At 94, Dick Post is the oldest scientist Lawrence Livermore Laboratory has ever had. And he may be the most fascinating.
Post has visited the Swiss Alps nearly 50 times, regularly flies remote-controlled helicopters with his two sons, plays online Scrabble on his iPad with his daughter, "Night Court" actress Marjorie Armstrong "Markie" Post, and in the past six months, began piano lessons.
Nearly 20 years after he "retired," the physicist's mind is sharper than those of most men half his age. He works four days a week and drives himself in his Toyota Prius from his home in Walnut Creek, Calif., to the lab. He spends his workdays tackling complex equations on a yellow legal pad and a laptop running a sophisticated math program.
"I have lots of fun on it," he said, discussing the software. "It's a tremendous research help."
Post's latest project - perfecting a prototype of his lightweight "flywheel," a cylindrical, rotating battery - could revolutionize the energy industry, storing and creating energy better than any conventional electro battery on the planet.
"We said, 'To heck with electromagnetic, we're going with electrostatic,'" Post said, laughing.
Bob Yamamoto, a mechanical engineer and principal investigator on the project, compares working with Post to being around a college student with 60 years of experience. Post, he said, exudes a level of enthusiasm that's hard to keep up with.
"Independent of his age, he has ideas coming out of his mind minute-by-minute," Yamamoto said. "He's so full of energy from all these ideas he has over the weekend that every Monday morning he can't wait to call me and talk to me about them."
Post retired in 1994, but still clocks in about 30 hours a week at the lab. He's paid for as much as 20 hours, collects retirement benefits and gets industry support as a technical adviser on his inventions.
Post's official title is "rehired retiree scientist" - he's one of 150 to 175 lab employees with the distinction - but none are quite like him. He holds about 30 patents and has added 15 records of invention - an early step to obtaining a patent - since turning 90.
From a young age, Post said wanted to apply physics to help solve the world's energy problems. Born in 1918 in Pomona, Calif., he grew up in Claremont, Calif., and cultivated an early fascination with ham radio technology.

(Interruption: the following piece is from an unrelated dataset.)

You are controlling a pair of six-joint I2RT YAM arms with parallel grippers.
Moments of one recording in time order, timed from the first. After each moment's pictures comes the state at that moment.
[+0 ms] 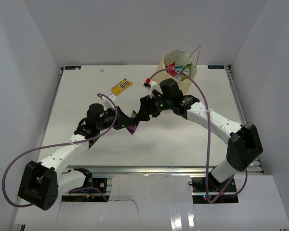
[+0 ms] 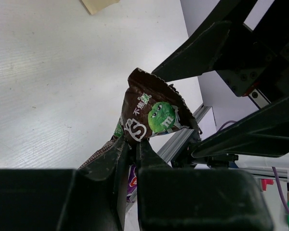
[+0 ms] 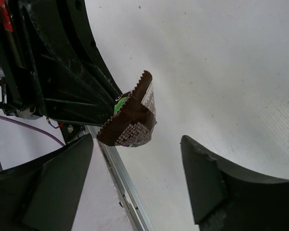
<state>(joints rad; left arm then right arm) -0.41 1.10 0.60 0.14 0.54 -0.76 0.70 1.57 1.27 -0.31 -0.59 0.26</state>
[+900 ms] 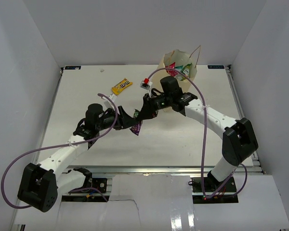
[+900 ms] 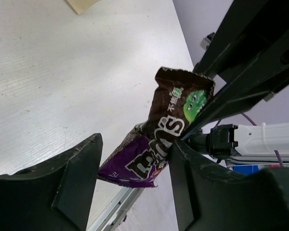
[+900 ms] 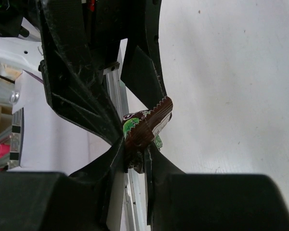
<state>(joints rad) -0.41 1.08 0.60 0.15 0.59 -0.72 0.66 1.64 1.29 -0.24 -0.91 0.17</state>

After World War II, when Post was stationed at the U.S. Naval Research Laboratory and assigned to Pearl Harbor, he finished graduate studies at Pomona College and moved to Stanford, earning a Ph.D. in physics in 1950. He spent a year at Berkeley's Radiation Laboratory (now Lawrence Berkeley Laboratory), working with Nobel Prize winners, noted nuclear physicist Herb York - the Livermore Lab's first director - and physicist Edward Teller, known as the "father of the hydrogen bomb."
Post began fusion research, the focus of most of his 60-year lab career. He pioneered magnetic mirror fusion, a novel approach for containing fusion plasma.
Stephen Dean, president of the Fusion Power Associates, met Post in 1962 when Dean was director of magnetic fusion at the U.S. Atomic Energy Commission. Post, he said, was fusion's "key experimental leader" with a gift for explaining his ideas.
Walnut Creek, Calif., physicist Ken Fowler, 82, a University of California at Berkeley professor emeritus and the Livermore Lab's associate director of fusion research for 17 years, worked with Post for 20 years and admired his talent.
"When he had a good idea, he just did it," Fowler said. "Invention is the name of the game in a place like Livermore; he was just the best one at it."
Post's research papers included one of the first "textbooks" on mirror fusion. It was translated into Russian, which is how Livermore Lab physicist Dmitri Ryutov, 73, learned of him in the 1960s. Post's writings made a big imprint on Ryutov, who left Russia for Livermore in 1994 to work with his mentor.
"He's not just a physicist, he's an inventor," Ryutov said. "That's a very rare combination."
In the mid-1980s, the fusion budget was cut, and Post shifted to flywheels and inventing magnetic levitation systems such as the Inductrack, a levitating train that uses magnets to hover above the track.
The 1990s revived the interest in flywheels as storage for solar and other energy systems. Technology had finally caught up with ideas that Post had decades before: in a 1973 article for Scientific American - co-written with his son Stephen - Post envisioned flywheel uses for storing energy and powering cars and homes.
Post has been called the "father of the modern flywheel," a title he dismisses as "too generous." The rapidly spinning devices not only store energy with minimal losses, but they also generate it.
"It's a very old idea, storing energy in the form of rotation in an object," he said, comparing it to a potter's wheel.
Post visualizes underground installations of the graphite fiber-composite flywheels at power plants, and smaller devices for homes and cars. He hopes to test them within a year.
"Energy bills would be essentially zero," he said.
Last year, Post received the Livermore Lab's first Lifetime Achievement Award, which he calls "the frosting on the cake."
However, there's a much grander constant that propels his research.
"Energy is the bottom line. If I've got an idea I can contribute, I'd like to work on it as long as I need to."